▸ **WHAT THE TASK REQUIRES**: Pictures excluded, copy every record that follows exactly as it appears.

:: ENTRIES SHOWN ::

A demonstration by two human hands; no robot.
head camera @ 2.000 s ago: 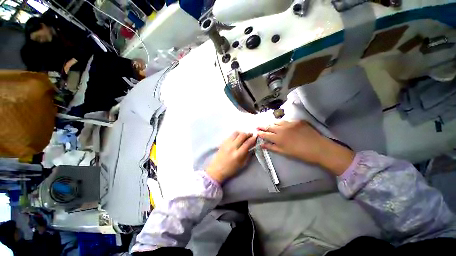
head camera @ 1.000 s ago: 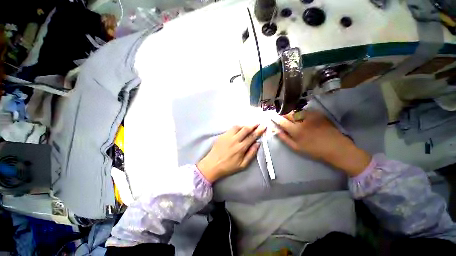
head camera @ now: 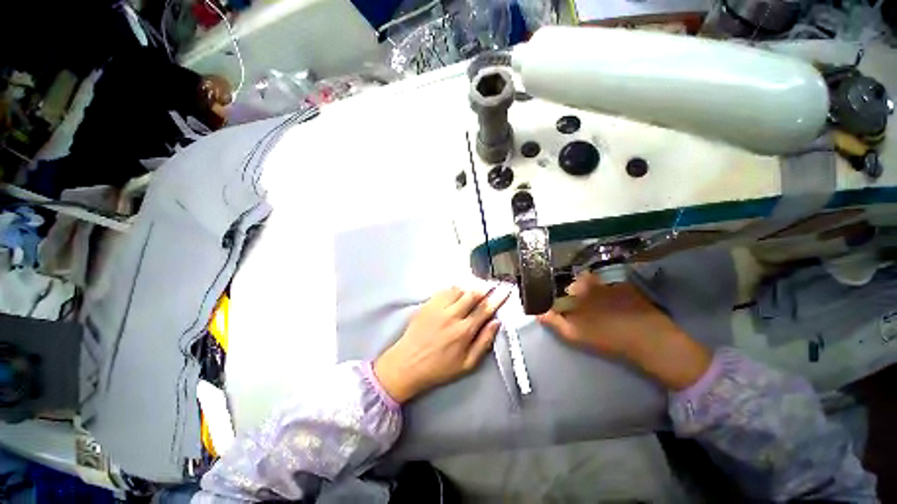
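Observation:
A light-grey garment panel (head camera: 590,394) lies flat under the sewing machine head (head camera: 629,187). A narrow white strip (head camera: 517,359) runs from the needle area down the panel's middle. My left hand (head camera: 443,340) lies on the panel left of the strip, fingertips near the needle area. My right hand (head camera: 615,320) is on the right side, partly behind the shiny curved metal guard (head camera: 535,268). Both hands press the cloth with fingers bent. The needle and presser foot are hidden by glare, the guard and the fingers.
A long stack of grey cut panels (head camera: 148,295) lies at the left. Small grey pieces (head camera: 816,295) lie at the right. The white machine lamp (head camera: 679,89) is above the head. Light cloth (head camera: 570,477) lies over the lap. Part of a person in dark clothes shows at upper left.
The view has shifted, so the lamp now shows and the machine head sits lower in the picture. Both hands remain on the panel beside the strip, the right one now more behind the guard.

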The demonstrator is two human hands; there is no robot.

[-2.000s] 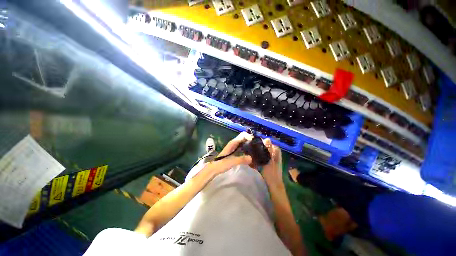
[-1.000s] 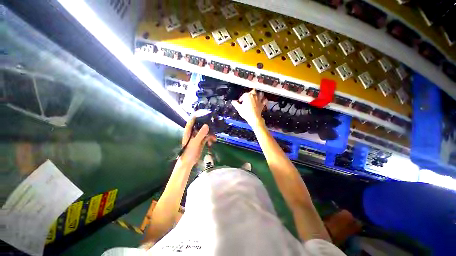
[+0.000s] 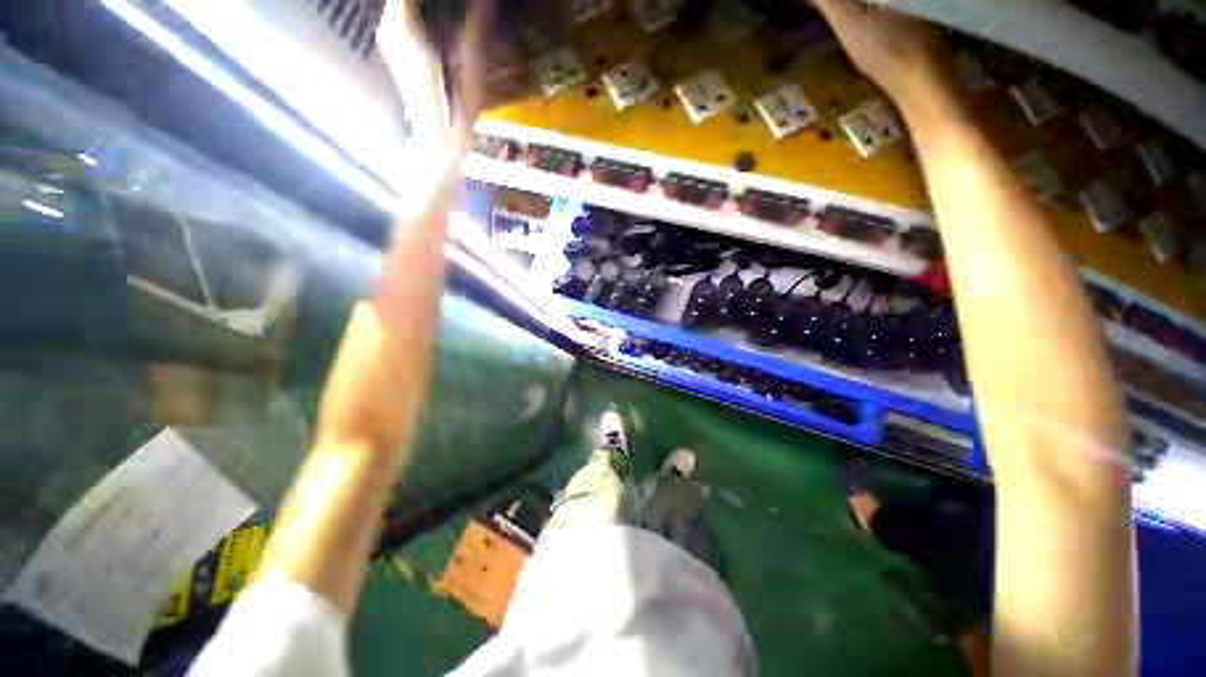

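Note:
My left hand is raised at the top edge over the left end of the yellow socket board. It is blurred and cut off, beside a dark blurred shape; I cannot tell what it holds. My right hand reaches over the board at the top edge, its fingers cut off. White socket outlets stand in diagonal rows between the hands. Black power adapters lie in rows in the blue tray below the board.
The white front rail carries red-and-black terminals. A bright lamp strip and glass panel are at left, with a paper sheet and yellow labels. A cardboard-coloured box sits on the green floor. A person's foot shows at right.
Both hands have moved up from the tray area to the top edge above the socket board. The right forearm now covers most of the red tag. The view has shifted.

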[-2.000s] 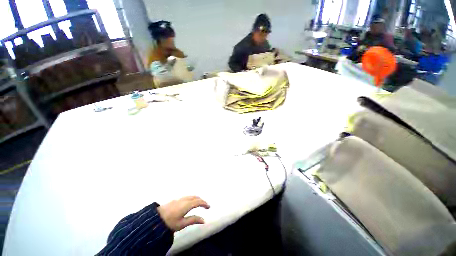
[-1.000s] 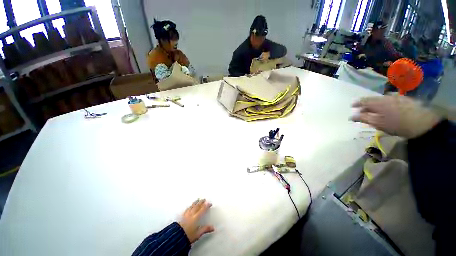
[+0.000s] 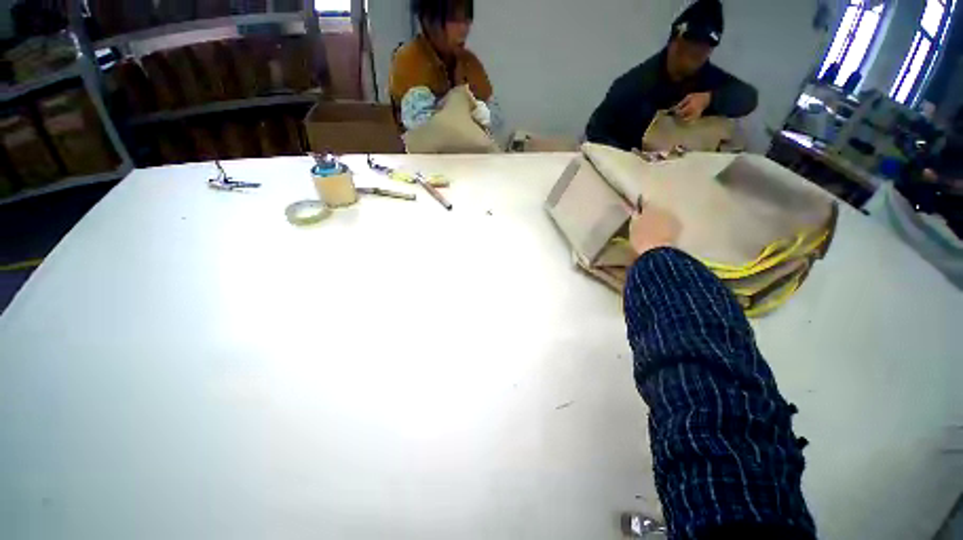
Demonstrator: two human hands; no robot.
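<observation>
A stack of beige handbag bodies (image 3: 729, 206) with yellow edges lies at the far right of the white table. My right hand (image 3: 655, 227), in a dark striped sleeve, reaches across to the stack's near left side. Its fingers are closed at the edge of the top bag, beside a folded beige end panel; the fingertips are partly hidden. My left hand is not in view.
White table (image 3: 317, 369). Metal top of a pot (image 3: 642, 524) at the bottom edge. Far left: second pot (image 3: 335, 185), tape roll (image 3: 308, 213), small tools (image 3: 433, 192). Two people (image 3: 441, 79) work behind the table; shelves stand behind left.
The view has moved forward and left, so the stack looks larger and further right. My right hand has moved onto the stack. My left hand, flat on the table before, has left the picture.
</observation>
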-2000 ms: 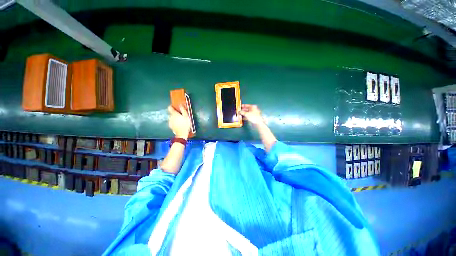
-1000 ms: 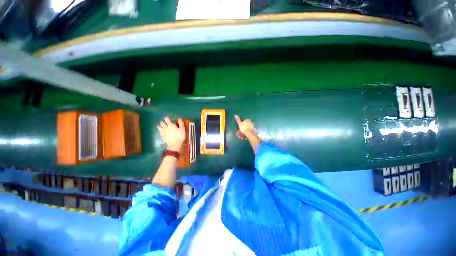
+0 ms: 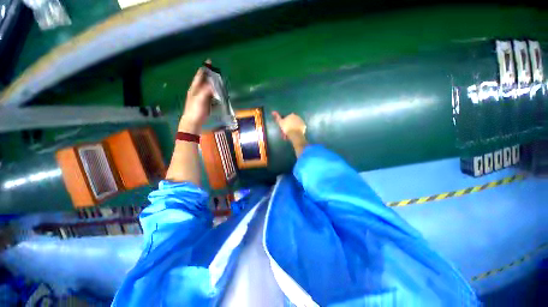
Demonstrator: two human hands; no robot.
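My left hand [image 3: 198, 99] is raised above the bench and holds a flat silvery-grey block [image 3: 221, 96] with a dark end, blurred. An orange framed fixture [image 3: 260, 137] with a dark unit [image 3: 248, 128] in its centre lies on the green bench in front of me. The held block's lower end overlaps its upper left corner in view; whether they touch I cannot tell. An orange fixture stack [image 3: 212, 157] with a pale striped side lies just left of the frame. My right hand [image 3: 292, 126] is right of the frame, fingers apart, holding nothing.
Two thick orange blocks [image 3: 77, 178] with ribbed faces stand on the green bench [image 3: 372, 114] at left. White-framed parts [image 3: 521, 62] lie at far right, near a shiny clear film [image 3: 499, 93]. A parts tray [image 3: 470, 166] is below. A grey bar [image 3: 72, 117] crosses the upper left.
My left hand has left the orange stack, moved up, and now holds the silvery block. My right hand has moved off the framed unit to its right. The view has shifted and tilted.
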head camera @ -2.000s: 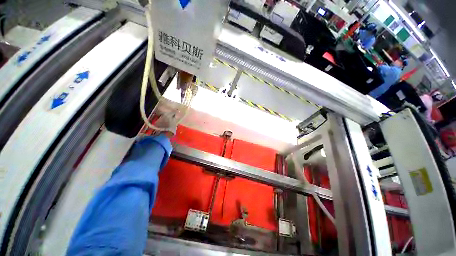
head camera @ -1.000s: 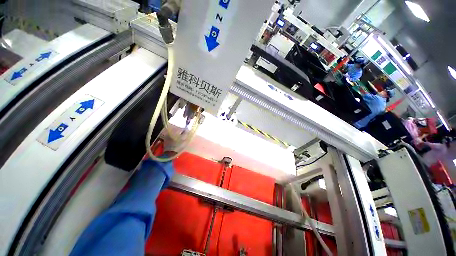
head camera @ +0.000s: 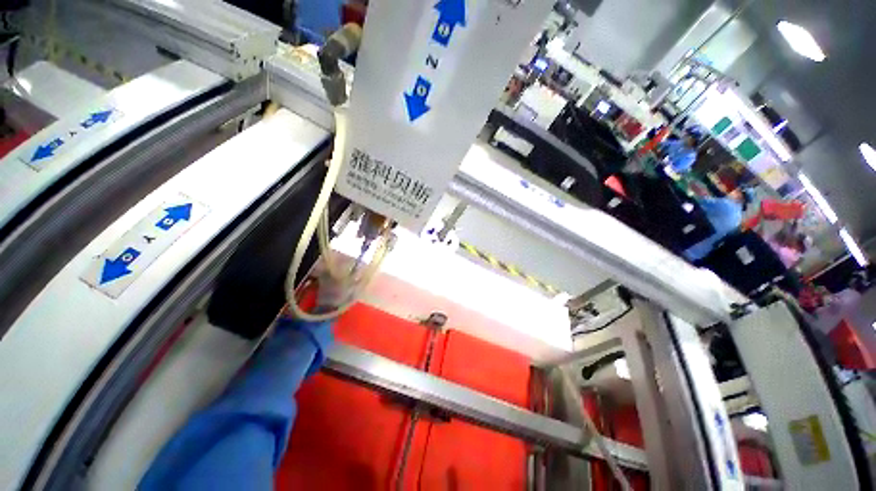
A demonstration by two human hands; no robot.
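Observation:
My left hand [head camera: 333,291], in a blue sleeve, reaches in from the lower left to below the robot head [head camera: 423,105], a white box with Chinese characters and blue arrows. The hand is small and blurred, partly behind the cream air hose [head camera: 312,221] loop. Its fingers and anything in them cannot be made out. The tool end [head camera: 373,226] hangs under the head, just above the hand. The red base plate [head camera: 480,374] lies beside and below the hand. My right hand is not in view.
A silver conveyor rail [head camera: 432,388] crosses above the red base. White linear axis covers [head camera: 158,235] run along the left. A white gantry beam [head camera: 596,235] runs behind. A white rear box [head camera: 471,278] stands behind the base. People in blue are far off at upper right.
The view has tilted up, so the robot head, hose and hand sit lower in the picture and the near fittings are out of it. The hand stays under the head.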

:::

▸ **SOLUTION BELOW**:
A demonstration by two human hands; no robot.
head camera @ 2.000 s ago: 
head camera @ 1.000 s ago: 
head camera @ now: 
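Observation:
A light-grey garment panel (head camera: 590,394) lies flat under the sewing machine head (head camera: 629,187). A narrow white strip (head camera: 517,359) runs from the needle area down the panel's middle. My left hand (head camera: 443,340) lies on the panel left of the strip, fingertips near the needle area. My right hand (head camera: 615,320) is on the right side, partly behind the shiny curved metal guard (head camera: 535,268). Both hands press the cloth with fingers bent. The needle and presser foot are hidden by glare, the guard and the fingers.
A long stack of grey cut panels (head camera: 148,295) lies at the left. Small grey pieces (head camera: 816,295) lie at the right. The white machine lamp (head camera: 679,89) is above the head. Light cloth (head camera: 570,477) lies over the lap. Part of a person in dark clothes shows at upper left.
The view has shifted, so the lamp now shows and the machine head sits lower in the picture. Both hands remain on the panel beside the strip, the right one now more behind the guard.
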
The demonstrator is two human hands; there is no robot.

[-2.000s] 
[-1.000s] 
[+0.000s] 

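Note:
My left hand is raised at the top edge over the left end of the yellow socket board. It is blurred and cut off, beside a dark blurred shape; I cannot tell what it holds. My right hand reaches over the board at the top edge, its fingers cut off. White socket outlets stand in diagonal rows between the hands. Black power adapters lie in rows in the blue tray below the board.
The white front rail carries red-and-black terminals. A bright lamp strip and glass panel are at left, with a paper sheet and yellow labels. A cardboard-coloured box sits on the green floor. A person's foot shows at right.
Both hands have moved up from the tray area to the top edge above the socket board. The right forearm now covers most of the red tag. The view has shifted.
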
[-2.000s] 
[-1.000s] 
[+0.000s] 
Demonstrator: two human hands; no robot.
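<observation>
A stack of beige handbag bodies (image 3: 729, 206) with yellow edges lies at the far right of the white table. My right hand (image 3: 655, 227), in a dark striped sleeve, reaches across to the stack's near left side. Its fingers are closed at the edge of the top bag, beside a folded beige end panel; the fingertips are partly hidden. My left hand is not in view.
White table (image 3: 317, 369). Metal top of a pot (image 3: 642, 524) at the bottom edge. Far left: second pot (image 3: 335, 185), tape roll (image 3: 308, 213), small tools (image 3: 433, 192). Two people (image 3: 441, 79) work behind the table; shelves stand behind left.
The view has moved forward and left, so the stack looks larger and further right. My right hand has moved onto the stack. My left hand, flat on the table before, has left the picture.
</observation>
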-2000 ms: 
-1000 ms: 
+0 ms: 
Demonstrator: two human hands; no robot.
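My left hand [image 3: 198, 99] is raised above the bench and holds a flat silvery-grey block [image 3: 221, 96] with a dark end, blurred. An orange framed fixture [image 3: 260, 137] with a dark unit [image 3: 248, 128] in its centre lies on the green bench in front of me. The held block's lower end overlaps its upper left corner in view; whether they touch I cannot tell. An orange fixture stack [image 3: 212, 157] with a pale striped side lies just left of the frame. My right hand [image 3: 292, 126] is right of the frame, fingers apart, holding nothing.
Two thick orange blocks [image 3: 77, 178] with ribbed faces stand on the green bench [image 3: 372, 114] at left. White-framed parts [image 3: 521, 62] lie at far right, near a shiny clear film [image 3: 499, 93]. A parts tray [image 3: 470, 166] is below. A grey bar [image 3: 72, 117] crosses the upper left.
My left hand has left the orange stack, moved up, and now holds the silvery block. My right hand has moved off the framed unit to its right. The view has shifted and tilted.
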head camera @ -2.000s: 
head camera @ -1.000s: 
head camera @ +0.000s: 
A demonstration by two human hands; no robot.
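Observation:
My left hand [head camera: 333,291], in a blue sleeve, reaches in from the lower left to below the robot head [head camera: 423,105], a white box with Chinese characters and blue arrows. The hand is small and blurred, partly behind the cream air hose [head camera: 312,221] loop. Its fingers and anything in them cannot be made out. The tool end [head camera: 373,226] hangs under the head, just above the hand. The red base plate [head camera: 480,374] lies beside and below the hand. My right hand is not in view.
A silver conveyor rail [head camera: 432,388] crosses above the red base. White linear axis covers [head camera: 158,235] run along the left. A white gantry beam [head camera: 596,235] runs behind. A white rear box [head camera: 471,278] stands behind the base. People in blue are far off at upper right.
The view has tilted up, so the robot head, hose and hand sit lower in the picture and the near fittings are out of it. The hand stays under the head.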

No further work is required for this exercise.